While successful in business, Capps's greatest achievements were in his countless hours as a volunteer. As a result of his lobbying efforts, more than thirty-five legislative acts designed to improve the lives of blind people have passed the South Carolina Legislature. His work resulted in the creation of the South Carolina Commission for the Blind, a state agency that provides orientation and adjustment to blindness, rehabilitation, and job-placement services.
Other legislative achievements include securing funding for needy blind people, equal treatment in jury service, voting assistance for blind people, fair-insurance coverage, access rights and guaranteed equal access to kindergarten for blind children. He also established a statewide task force to address high unemployment rates among employable blind citizens.
Capps has been instrumental in establishing a training program for teachers of blind people at the University of South Carolina. The program will be available in fall, 2001.

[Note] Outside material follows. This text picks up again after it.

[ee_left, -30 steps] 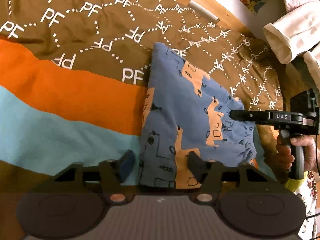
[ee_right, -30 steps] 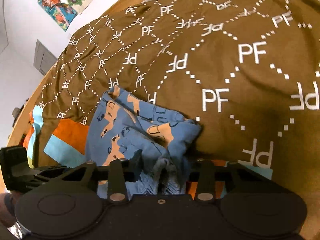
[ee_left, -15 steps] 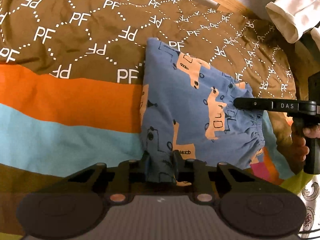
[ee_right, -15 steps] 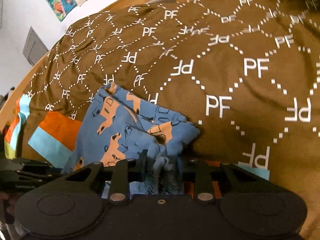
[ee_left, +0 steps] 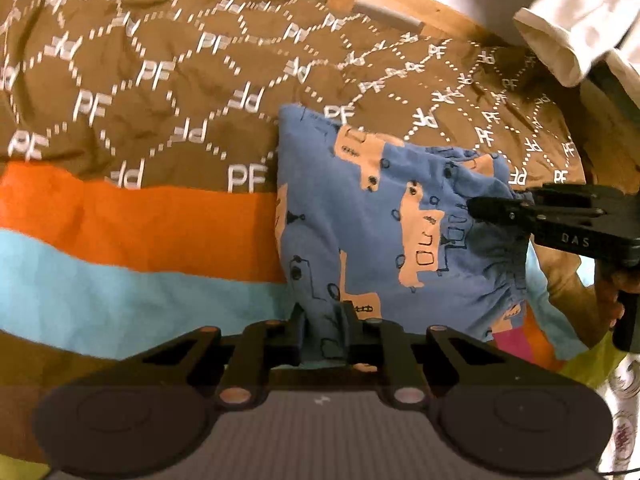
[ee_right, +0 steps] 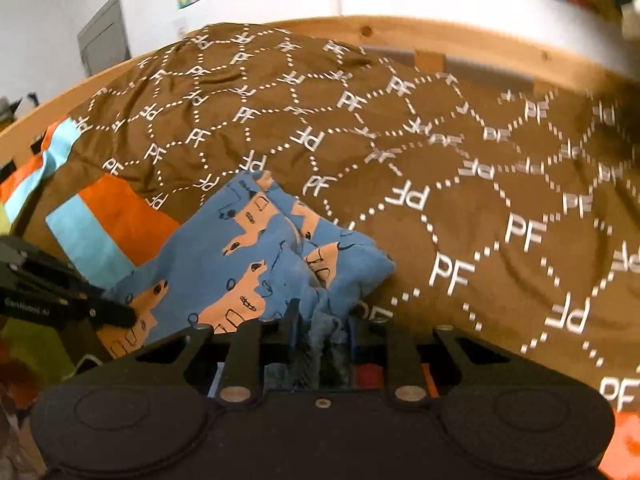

He has served on the Board of Directors of the National Federation of the Blind since 1959 and has represented the NFB at conferences around the world--recently returning from a trip to Australia. He served as President of the NFB of South Carolina for thirty years and was recently named President Emeritus. At that time South Carolina Governor Jim Hodges gave him the highest honor a South Carolina governor can bestow--the Order of the Palmetto.
Recognizing a great need for low-cost recreational opportunities, Capps established a camp for blind people. Located in the scenic mountains of northern Pickens County, Rocky Bottom Camp is open year-round free of charge to blind South Carolinians and their immediate families. The thirty-acre camp is the site for a variety of recreational and educational activities including children's and seniors' camps and workshops. Owned and operated by blind people, the camp has confirmed the belief that fellowship and interaction are the best therapies for a person who is experiencing permanent blindness.
Other activities include serving as editor of the statewide Palmetto Blind magazine and former president of the Forest Acres Rotary Club in Columbia.
Other honors include the state Outstanding Leader in Education Award in 1993, the Jefferson Award for public service in 1999, and the Colonel's Way Award for Community Service in South Carolina by the national KFC restaurant chain.
Capps's service continues to make a difference every day in the lives of blind people. A man who had been depressed about his loss of vision wept when Capps visited his home. "You are the first blind person who has ever visited me," the man told Capps. Because of Capps's encouragement and friendship, the man is now serving as the president of a local chapter of the National Federation of the Blind.
As the president of the South Carolina School for the Deaf and the Blind, Dr. Breitweiser said in a tribute to Capps, "He is truly an angel sent to watch over and serve individuals who are blind."